Collection entries

--------------------

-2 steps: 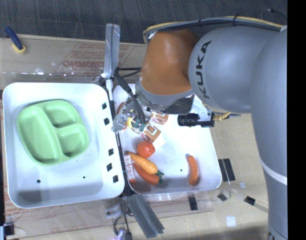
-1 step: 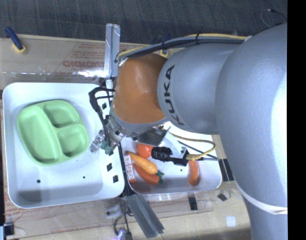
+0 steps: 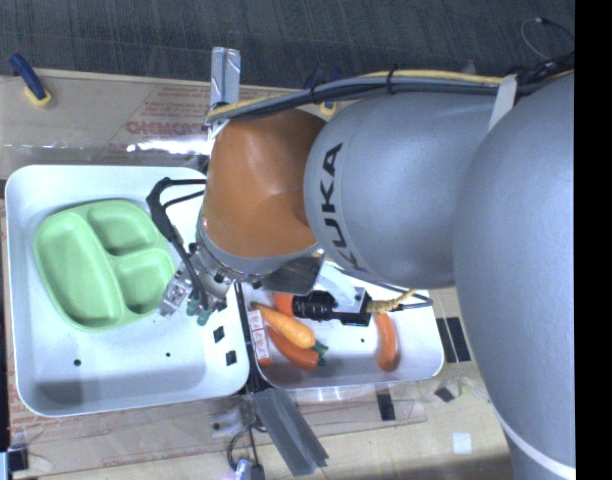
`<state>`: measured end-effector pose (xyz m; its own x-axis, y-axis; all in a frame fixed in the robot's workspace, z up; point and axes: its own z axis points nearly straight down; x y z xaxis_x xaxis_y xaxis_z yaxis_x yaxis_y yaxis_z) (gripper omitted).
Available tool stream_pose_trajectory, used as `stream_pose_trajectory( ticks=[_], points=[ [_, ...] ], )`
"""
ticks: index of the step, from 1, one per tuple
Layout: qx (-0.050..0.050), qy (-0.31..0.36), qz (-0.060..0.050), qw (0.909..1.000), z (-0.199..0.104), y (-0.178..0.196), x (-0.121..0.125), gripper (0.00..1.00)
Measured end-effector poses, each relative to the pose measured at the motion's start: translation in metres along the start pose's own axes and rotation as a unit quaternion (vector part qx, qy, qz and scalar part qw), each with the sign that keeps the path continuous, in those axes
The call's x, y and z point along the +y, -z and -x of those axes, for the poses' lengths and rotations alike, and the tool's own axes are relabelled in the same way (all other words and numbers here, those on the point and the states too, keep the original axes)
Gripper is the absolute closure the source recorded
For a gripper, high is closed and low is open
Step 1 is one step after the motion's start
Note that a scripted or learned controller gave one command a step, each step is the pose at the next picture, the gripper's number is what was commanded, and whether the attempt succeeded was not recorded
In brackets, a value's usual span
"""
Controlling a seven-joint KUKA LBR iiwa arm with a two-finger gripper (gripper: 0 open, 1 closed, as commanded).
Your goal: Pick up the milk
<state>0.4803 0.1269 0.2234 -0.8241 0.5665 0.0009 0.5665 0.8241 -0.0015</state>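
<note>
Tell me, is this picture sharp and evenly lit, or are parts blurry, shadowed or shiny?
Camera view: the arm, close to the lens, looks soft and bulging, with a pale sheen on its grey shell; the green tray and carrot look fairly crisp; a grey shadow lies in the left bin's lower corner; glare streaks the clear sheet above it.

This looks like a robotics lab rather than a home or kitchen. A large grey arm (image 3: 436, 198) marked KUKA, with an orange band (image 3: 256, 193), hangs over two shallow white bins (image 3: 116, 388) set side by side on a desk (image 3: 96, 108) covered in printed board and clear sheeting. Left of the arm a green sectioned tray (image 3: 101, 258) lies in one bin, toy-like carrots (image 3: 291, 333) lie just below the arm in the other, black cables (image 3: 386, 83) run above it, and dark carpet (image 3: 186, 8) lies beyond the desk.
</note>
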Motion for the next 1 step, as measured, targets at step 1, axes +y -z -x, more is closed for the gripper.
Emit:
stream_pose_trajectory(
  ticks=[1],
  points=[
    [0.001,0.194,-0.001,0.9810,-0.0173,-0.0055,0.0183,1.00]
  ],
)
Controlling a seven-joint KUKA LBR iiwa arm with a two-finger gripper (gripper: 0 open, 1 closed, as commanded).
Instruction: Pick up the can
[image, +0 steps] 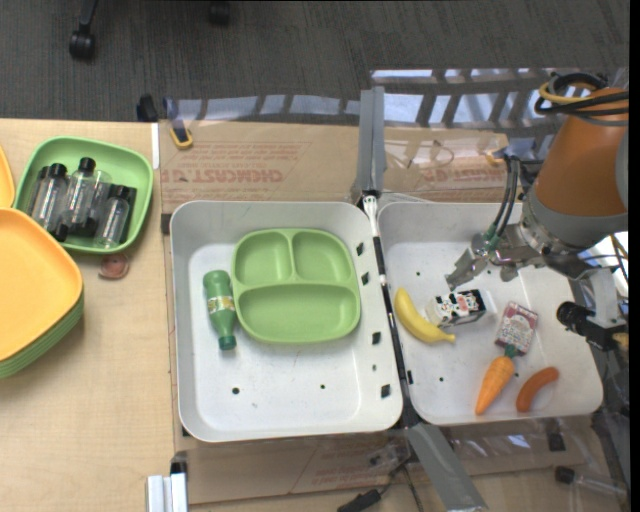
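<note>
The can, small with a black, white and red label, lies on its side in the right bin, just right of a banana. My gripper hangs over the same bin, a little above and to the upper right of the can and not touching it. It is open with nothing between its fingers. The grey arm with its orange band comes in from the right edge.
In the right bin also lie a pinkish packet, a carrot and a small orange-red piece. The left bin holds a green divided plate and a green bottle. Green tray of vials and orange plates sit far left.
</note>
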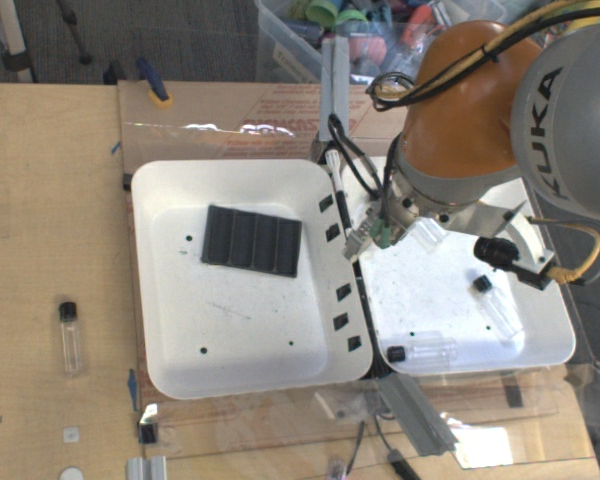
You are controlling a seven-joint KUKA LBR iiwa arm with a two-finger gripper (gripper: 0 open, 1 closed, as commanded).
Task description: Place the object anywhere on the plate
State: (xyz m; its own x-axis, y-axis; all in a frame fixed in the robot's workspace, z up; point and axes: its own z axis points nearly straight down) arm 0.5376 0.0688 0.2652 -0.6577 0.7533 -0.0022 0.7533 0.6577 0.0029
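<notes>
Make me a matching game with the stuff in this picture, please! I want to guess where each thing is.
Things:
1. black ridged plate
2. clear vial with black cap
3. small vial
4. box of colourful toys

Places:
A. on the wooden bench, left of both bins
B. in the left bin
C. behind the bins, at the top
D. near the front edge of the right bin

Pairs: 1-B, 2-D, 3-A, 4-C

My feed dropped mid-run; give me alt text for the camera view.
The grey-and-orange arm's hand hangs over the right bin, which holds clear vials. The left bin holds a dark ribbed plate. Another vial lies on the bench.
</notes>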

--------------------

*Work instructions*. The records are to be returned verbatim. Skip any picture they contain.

*Result of this exercise*.
-2 steps: 
-1 step: 
+0 steps: 
`<state>`: measured end-effector pose (xyz m; its own x-axis, y-axis; all in a frame fixed in the robot's workspace, z up; point and axes: its own z axis points nearly straight down; x y z xaxis_x xaxis_y xaxis_z yaxis_x yaxis_y yaxis_z) (gripper omitted).
Available tool stream_pose_trajectory, used as `stream_pose_trajectory( ticks=[_], points=[ [_, ...] ], )`
"""
ticks: index of the step, from 1, one per tuple
Layout: qx (-0.050..0.050), qy (-0.31..0.36), qz (-0.060..0.050), qw (0.909..1.000), z (-0.199..0.104), y (-0.178..0.196), x (-0.121..0.125), gripper (0.00..1.00)
Measured end-effector poses, each relative to the pose measured at the motion's start: translation in metres along the start pose's own axes and rotation as a unit quaternion (vector part qx, qy, qz and scalar part qw), each with the sign that keeps the path continuous, in those axes
The call's x, y and z point along the +y, -z and -x of those axes, for the poses' lengths and rotations alike, and the tool's own axes are relabelled in the same way (all other words and numbers here, those on the point and the states too, keep the original axes)
Gripper is the absolute closure the source recorded
For a gripper, high is closed and low is open
Step 1 is one step after the motion's start
Note that a scripted or learned controller gave one command a step, each step is the pose at the next picture, the gripper's number is what was commanded, and whether the attempt succeeded was not recorded
In brackets, a value's usual span
"""
Controlling a seven-joint KUKA LBR iiwa arm with a two-finger gripper (gripper: 0 open, 1 closed, as commanded).
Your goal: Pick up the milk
<state>0.4803 0.1269 0.2234 -0.8241 0.5665 0.0009 0.5665 0.8241 -0.0015</state>
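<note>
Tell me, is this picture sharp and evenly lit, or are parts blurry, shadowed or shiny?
Camera view: the arm, close to the lens, looks soft and bulging, with a pale sheen on its grey shell; the green tray and carrot look fairly crisp; a grey shadow lies in the left bin's lower corner; glare streaks the clear sheet above it.

This looks like a robotics lab rather than a home or kitchen. A large grey arm (image 3: 436, 198) marked KUKA, with an orange band (image 3: 256, 193), hangs over two shallow white bins (image 3: 116, 388) set side by side on a desk (image 3: 96, 108) covered in printed board and clear sheeting. Left of the arm a green sectioned tray (image 3: 101, 258) lies in one bin, toy-like carrots (image 3: 291, 333) lie just below the arm in the other, black cables (image 3: 386, 83) run above it, and dark carpet (image 3: 186, 8) lies beyond the desk.
</note>
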Motion for the next 1 step, as measured, targets at step 1, axes +y -z -x, more is closed for the gripper.
Emit:
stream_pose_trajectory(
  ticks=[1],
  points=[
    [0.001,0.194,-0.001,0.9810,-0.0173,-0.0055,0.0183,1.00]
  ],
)
Controlling a seven-joint KUKA LBR iiwa arm with a two-finger gripper (gripper: 0 open, 1 closed, as commanded).
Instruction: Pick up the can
[image, +0 steps] 
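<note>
The can, small with a black, white and red label, lies on its side in the right bin, just right of a banana. My gripper hangs over the same bin, a little above and to the upper right of the can and not touching it. It is open with nothing between its fingers. The grey arm with its orange band comes in from the right edge.
In the right bin also lie a pinkish packet, a carrot and a small orange-red piece. The left bin holds a green divided plate and a green bottle. Green tray of vials and orange plates sit far left.
</note>
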You are controlling a seven-joint KUKA LBR iiwa arm with a two-finger gripper (gripper: 0 open, 1 closed, as commanded).
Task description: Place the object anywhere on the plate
State: (xyz m; its own x-axis, y-axis; all in a frame fixed in the robot's workspace, z up; point and axes: its own z axis points nearly straight down) arm 0.5376 0.0688 0.2652 -0.6577 0.7533 -0.0022 0.7533 0.6577 0.0029
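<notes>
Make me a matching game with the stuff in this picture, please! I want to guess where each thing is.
Things:
1. black ridged plate
2. clear vial with black cap
3. small vial
4. box of colourful toys

Places:
A. on the wooden bench, left of both bins
B. in the left bin
C. behind the bins, at the top
D. near the front edge of the right bin

Pairs: 1-B, 2-D, 3-A, 4-C

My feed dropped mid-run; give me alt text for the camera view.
The grey-and-orange arm's hand hangs over the right bin, which holds clear vials. The left bin holds a dark ribbed plate. Another vial lies on the bench.
</notes>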

Output for this exercise is complete.